Se esse estranho aparece morto, o que vai importar? Não será vergonha sentir uma certa sensação de alívio, baseada na certeza que essa vida não merecia permanecer viva, com certeza algo de errado fez para merecer o fim que teve. Os vizinhos cochicharão alguns dias na busca por explicações que serão ao mesmo tempo justificativas para apaziguarem suas consciências. Chorar por essa vida, lamentá-la, realizar rituais em seu luto, está fora de consideração.

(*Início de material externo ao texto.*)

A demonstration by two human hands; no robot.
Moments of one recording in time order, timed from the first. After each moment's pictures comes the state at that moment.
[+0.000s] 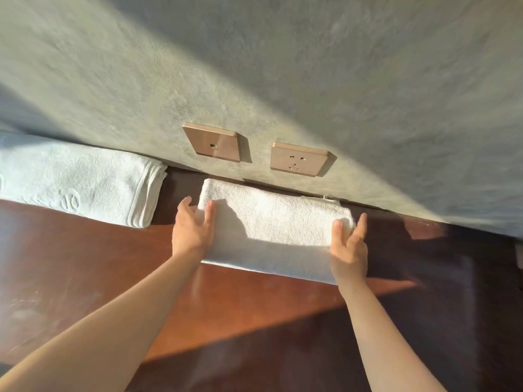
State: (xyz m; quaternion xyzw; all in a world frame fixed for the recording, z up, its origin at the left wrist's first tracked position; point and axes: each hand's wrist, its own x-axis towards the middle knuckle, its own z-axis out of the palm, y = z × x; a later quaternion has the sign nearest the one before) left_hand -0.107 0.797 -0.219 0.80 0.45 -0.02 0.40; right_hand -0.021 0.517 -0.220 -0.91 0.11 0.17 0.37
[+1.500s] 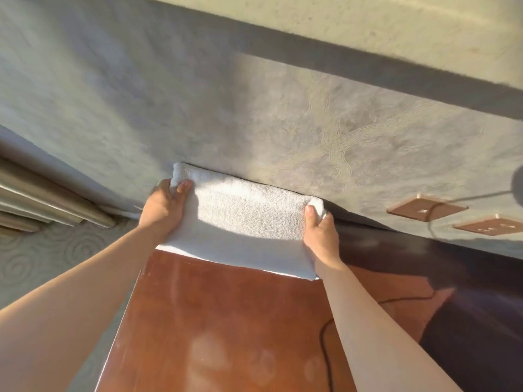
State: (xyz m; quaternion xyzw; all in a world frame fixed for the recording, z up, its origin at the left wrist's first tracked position) left_hand -0.167 1.256 -0.193 0.82 0.41 -0.01 0.39; right_hand -0.074 0.953 -0.190 -0.89 0.12 0.20 0.40
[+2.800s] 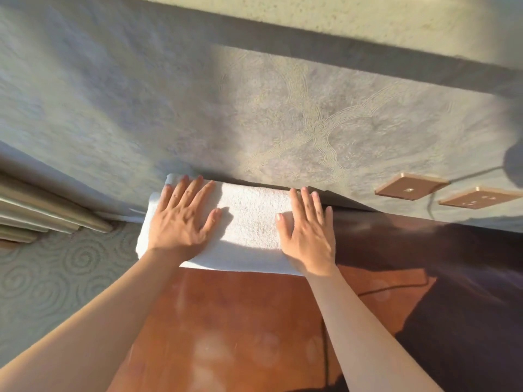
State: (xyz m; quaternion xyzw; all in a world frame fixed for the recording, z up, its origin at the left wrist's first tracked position) left_hand -0.196 1.200 -0.155 0.99 0.12 -0.07 0.09; right_hand -0.118 0.950 -0.173 -0.98 -0.18 0.09 0.07
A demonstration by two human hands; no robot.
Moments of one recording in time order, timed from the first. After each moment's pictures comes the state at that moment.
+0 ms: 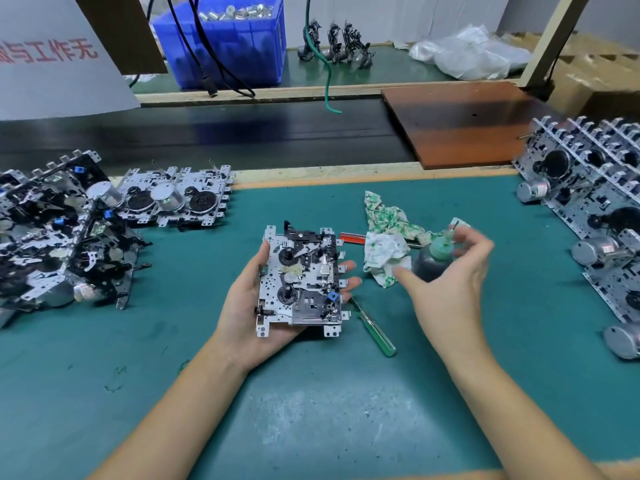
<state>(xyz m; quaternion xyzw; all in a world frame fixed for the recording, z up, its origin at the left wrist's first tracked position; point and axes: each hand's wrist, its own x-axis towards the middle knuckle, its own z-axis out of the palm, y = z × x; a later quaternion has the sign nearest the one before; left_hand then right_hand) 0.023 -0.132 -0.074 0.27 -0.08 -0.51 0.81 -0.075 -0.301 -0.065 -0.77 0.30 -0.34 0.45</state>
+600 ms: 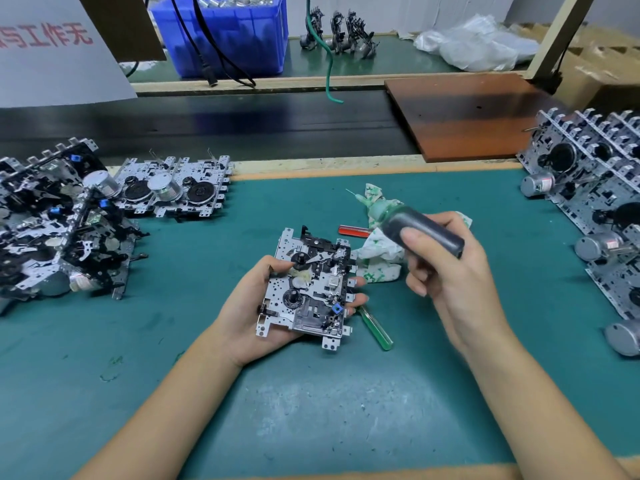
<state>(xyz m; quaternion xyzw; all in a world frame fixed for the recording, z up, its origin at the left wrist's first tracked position) 0.025 -0.131 -0.079 0.26 -0.08 -0.59 0.76 -0.079 -0.312 -0.046 -0.61 0.18 -0.24 0.74</state>
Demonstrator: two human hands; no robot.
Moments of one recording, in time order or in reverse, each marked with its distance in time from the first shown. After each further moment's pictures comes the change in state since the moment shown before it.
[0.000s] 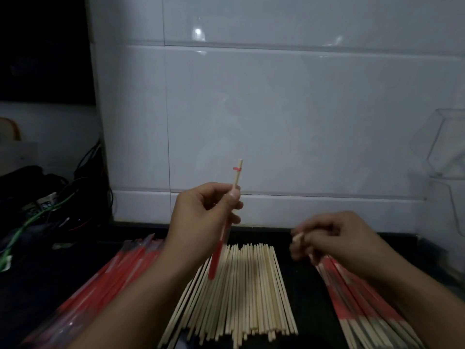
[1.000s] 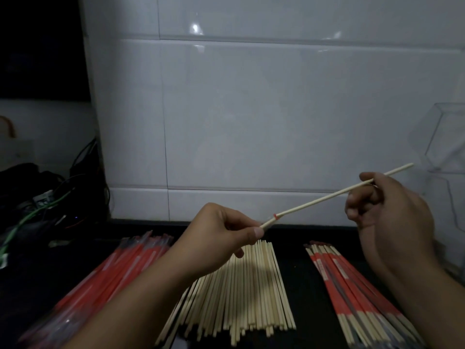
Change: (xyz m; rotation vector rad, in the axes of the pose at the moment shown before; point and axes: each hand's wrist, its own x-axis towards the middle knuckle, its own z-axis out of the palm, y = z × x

Os nordestinos, muitas vezes, são aquelas vidas que atrapalham, que estão fora de lugar, que não deveriam existir (morreram no deslizamento de encostas porque não previram o futuro, porque saíram de suas terras para se pendurarem nos morros; morreram na enchente porque foram morar na beira do rio, foram imprevidentes, porque essa gente não ficou na sua terra, lá pelo menos não chovia, não tinha enchentes ou deslizamento). A prova maior de que essas vidas não deveriam existir são as campanhas de esterilização dos mais pobres, das negras, das nordestinas, que têm “filhos como coelhos”, que “ficam colocando filho no mundo para virar marginal”.
Na lógica dessas cabeças não é a ordem social que marginaliza, os marginais já nascem assim, são marginais por natureza, daí a necessidade de impedir que essas vidas venham ao mundo. Nordestinos teriam filhos demais, depois viriam com essa reca de filhos para os grandes centros urbanos do Sul para virarem bandidos, se alguns deles morrem, se muitos deles morrem, é normal, que diferença faz, que responsabilidade teria a sociedade e o Estado? O pensamento eugenista, que muitas vezes aparece em formulações acerca dos nordestinos, baseava-se explicitamente na ideia de que havia vidas a ser estimuladas e preservadas e haviam seres vivos que deveriam ser esterilizados, exterminados ou, no mínimo, impedidos de nascer, de se reproduzir.
Existiria uma hierarquia entre vidas e seres superiores e inferiores, e as formas inferiores de existência deveriam ser desestimuladas. A morte dessas formas de vida não era motivo de luto, mas um verdadeiro benefício para a nação, para a sociedade. Foi essa forma de pensar que resultou no extermínio dos judeus e nos campos de concentração nazistas. Não é preciso lembrar que, antes deles, os nordestinos conheceram a forma campo de concentração e, neles, a banalização da morte, a morte em escala industrial, sem pranto, sem choro, sem vela, a morte de milhares de seres humanos que não mereceram sequer o luto público, o luto oficial, nem mesmo o registro historiográfico, essa outra forma de realizarmos o trabalho do luto. Quando a pulsão de morte nos governa, quando um governo foi conivente com a morte de milhares de pessoas sem dar a elas o direito ao luto, vidas que não mereceram do governante sequer uma lágrima ou uma visita protocolar, apenas o deboche e a imitação desrespeitosa, é preciso que voltemos a valorizar o ritual do luto, afirmar o fato de que toda e qualquer vida humana, por mais distante e diferente de nós, merece o respeito e a dignidade do luto, sob pena de nos desumanizarmos, de deixarmos de ser humanos ao não reconhecermos a humanidade do outro.
*Esse texto reflete, exclusivamente, a opinião do autor.